Of course because I love it so, I have more than one edition of Joy in the Morning: a mass market UK Coronet paperback reprint published in the 1970s—badly printed with many typographical errors and missing quote marks, the British Everyman's Wodehouse hardcover uniform edition, a lovely if battered second edition Herbert Jenkins UK hardcover with a vibrant Frank Ford cartoon jacket, but I'm most fond of a dust-jacketless version of the same Herbert Jenkins hardcover (the one I'm reading in the photo). It's battered and bruised and bent. It shows clear signs of having been discarded from its former home in a lending section of Boots the Chemist: a green "Boots Booklovers Library" sticker is mostly still affixed to the front, and there's a small metal-ringed punched hole in the top of the spine. Things with rings through them are dear to my heart, but I especially love this copy because it is the first first edition of Wodehouse I ever bought when I was starting my collection. I remember distinctly buying it in a used bookshop outside Kew Gardens in London during my very first trip there, in 1983. I know as a former lending library book it's had lots of hands on it but I'm very happy it's in my hooves now. It feels like it's home. You can get your own hooves on a copy of Joy in the Morning by clicking on the usual Amazon link to the right. And, if you liked the sound of your own voice when you read the above bits aloud but wished you could do a better British accent, then you might enjoy the BBC Radio 4 full-cast dramatization of Joy in the Morning, a three-and-a-half hour radio play with Sir Michael Hordern as Jeeves and Richard Briers as Bertie, one of several Beeb audio adaptations of the Jeeves stories. It's no available in the US, but you can order it from England's Amazon.co.uk here The audio version is almost pitch-perfect—the actor playing Edwin the Boy Scout is an adult woman whose voice gets pretty annoying after a while—but that's a small price to pay for hearing Briers and Hordern in this world of delight.

But whichever you do, or both, or neither, please raise a cup of tea or a gin and tonic with me and salute Mister Wodehouse on his 126th grand birthday. Happy Birthday, Plum—and thanks for all the joy.

A Wodehouse a Week Index.


9 comments:

CLM said...

All right, I'm hooked! I don't seem to recall this one at all, so will hunt it up (hunt it down?).

km said...

[hugs little stuffed bull in sheer shared enthusiasm] Perfect, Bully, just perfect.

The only thing I can add is that every time I thought 'Oh, must make sure to mention [classic quote] in my comment' I scrolled down and there it was in the review - the Horror, the gazelles, the hippogriff and the porpentine.

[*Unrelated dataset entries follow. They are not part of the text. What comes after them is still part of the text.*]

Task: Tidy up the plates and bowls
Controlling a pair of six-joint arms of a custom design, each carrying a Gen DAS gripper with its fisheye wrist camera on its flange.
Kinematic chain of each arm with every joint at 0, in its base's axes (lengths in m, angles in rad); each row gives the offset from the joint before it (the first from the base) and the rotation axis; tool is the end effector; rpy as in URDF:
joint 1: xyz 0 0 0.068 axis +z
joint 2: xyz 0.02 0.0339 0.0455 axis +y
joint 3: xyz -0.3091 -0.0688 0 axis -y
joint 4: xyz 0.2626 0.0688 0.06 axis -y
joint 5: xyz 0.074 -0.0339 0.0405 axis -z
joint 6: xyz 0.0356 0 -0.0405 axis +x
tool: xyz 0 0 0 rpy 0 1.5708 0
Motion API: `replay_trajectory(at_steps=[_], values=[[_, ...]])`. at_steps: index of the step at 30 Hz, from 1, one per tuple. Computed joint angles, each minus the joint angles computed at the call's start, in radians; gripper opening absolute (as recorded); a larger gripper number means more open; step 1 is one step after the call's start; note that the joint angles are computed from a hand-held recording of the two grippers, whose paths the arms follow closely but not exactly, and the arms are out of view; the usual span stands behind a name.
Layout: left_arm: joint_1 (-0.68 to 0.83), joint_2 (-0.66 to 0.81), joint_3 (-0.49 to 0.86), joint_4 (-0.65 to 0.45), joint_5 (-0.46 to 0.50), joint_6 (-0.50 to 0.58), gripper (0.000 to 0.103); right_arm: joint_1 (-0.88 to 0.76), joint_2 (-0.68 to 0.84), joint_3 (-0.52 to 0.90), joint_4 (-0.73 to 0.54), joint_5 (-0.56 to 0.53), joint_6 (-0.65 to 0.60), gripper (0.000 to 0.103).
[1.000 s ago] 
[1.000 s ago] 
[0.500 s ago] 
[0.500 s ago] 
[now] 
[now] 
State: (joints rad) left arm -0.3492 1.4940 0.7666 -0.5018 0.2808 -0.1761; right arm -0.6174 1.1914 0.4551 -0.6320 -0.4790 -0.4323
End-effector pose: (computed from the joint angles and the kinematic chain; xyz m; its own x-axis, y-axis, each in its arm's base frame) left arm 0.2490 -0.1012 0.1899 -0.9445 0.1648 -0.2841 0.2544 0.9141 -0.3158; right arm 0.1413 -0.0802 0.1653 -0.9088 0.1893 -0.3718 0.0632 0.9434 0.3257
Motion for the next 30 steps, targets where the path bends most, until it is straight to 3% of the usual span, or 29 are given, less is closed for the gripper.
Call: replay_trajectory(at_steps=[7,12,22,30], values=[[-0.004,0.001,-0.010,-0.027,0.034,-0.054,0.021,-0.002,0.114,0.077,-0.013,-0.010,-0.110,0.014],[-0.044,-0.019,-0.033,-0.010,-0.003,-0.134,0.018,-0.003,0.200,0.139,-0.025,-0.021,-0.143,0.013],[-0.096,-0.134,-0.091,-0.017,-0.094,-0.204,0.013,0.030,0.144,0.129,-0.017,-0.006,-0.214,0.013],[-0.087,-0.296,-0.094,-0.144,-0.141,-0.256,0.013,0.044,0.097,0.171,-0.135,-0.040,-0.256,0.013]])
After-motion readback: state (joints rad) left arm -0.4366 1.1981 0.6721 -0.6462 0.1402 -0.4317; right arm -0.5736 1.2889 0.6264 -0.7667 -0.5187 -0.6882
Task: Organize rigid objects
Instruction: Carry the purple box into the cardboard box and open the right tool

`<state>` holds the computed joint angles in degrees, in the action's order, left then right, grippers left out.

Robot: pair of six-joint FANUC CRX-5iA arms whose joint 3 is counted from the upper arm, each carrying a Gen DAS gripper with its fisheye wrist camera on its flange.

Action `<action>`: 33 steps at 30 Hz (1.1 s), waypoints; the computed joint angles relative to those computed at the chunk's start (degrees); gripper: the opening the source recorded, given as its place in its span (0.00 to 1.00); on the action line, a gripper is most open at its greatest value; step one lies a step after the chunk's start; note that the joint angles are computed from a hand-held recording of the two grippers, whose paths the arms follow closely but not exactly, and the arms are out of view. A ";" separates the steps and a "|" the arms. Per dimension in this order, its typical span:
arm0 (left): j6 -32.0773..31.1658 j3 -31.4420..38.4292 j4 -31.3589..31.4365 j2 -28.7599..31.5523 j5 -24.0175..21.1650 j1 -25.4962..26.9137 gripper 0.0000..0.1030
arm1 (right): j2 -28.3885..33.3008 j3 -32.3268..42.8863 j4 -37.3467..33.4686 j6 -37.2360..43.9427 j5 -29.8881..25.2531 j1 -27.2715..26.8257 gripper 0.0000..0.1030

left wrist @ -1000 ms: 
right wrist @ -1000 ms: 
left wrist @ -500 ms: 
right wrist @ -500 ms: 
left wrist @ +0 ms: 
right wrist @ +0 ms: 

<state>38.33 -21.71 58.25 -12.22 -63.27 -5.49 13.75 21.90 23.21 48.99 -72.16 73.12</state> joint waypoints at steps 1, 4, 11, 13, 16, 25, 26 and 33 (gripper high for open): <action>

Bliss.

The only one still missing is the sequence in which Bertie finds himself unexpectedly in a position to plead for the marriage to his uncle:

"I suppose this was really the moment for embarking upon an impassioned defense of Boko, stressing his admirable qualities. Not being able to think of any, however, I remained silent, and he carried on."

km said...

P.S. - On the subject of audio versions, I need to put in a good word for Jonathan Cecil's pitch-perfect take on all the Jeeves stories - I'm not sure if they're still in print, but I found most at my local library.

Evan Waters said...

Oh, I've read this one! My first exposure to Wodehouse, even. A fine piece of writing, and I think you're on to something about how well constructed it is. It's deceptively simple on the page, but consider how much goes on.

SallyP said...

Ah Bertie, still my one true Wodehouse love. Thank you Bully for reviewing one of my favorite tales, AND Happy Birthday to Mr. Wodehouse!

Smashing!

suedenim said...

Off to the bookseller! Though I suppose he'll probably try to sell me a copy of "Wolverine: Origins" rather than an original Wodehouse. (A wolverine is much like a porpentine, though, I dare say?)

hydrogenguy said...

Terrific, Bully! This is the Wodehouse I'm Most in Want Of, for my collection.

And happy 126th to PGW. And he doesn't look a day over 110.

J.R. Jenks said...

I second km's high opinion of Jonathan Cecil's audio prowess. I've recently been listening to various audio versions of the Jeeves books and Jonathan Cecil's are the best.

Frederick Davidson, by way of contrast, has a croaking style of speaking that doesn't fit the material. In his reading of Jeeves and the Tie that Binds, Davidson's Jeeves voice would be better suited to Tolkein's Sméagol. And his Bertie Wooster voice is imbued with a winking hint of irony which is inappropriate, I think, and is much more distracting than Cecil's sympathetic portrayal of our sincere but mentally negligible protagonist.

Gil said...

Sir Bull,

In my endless searchings of the interwebs, I have uncovered this review of a biography of Wodehouse. I thought you and your dear readers might enjoy it:

http://www.exile.ru/articles/detail.php?ARTICLE_ID=12841&IBLOCK_ID=35

And thank you, my bovine absentee-mentor, for introducing me to the wonder of Wodehouse.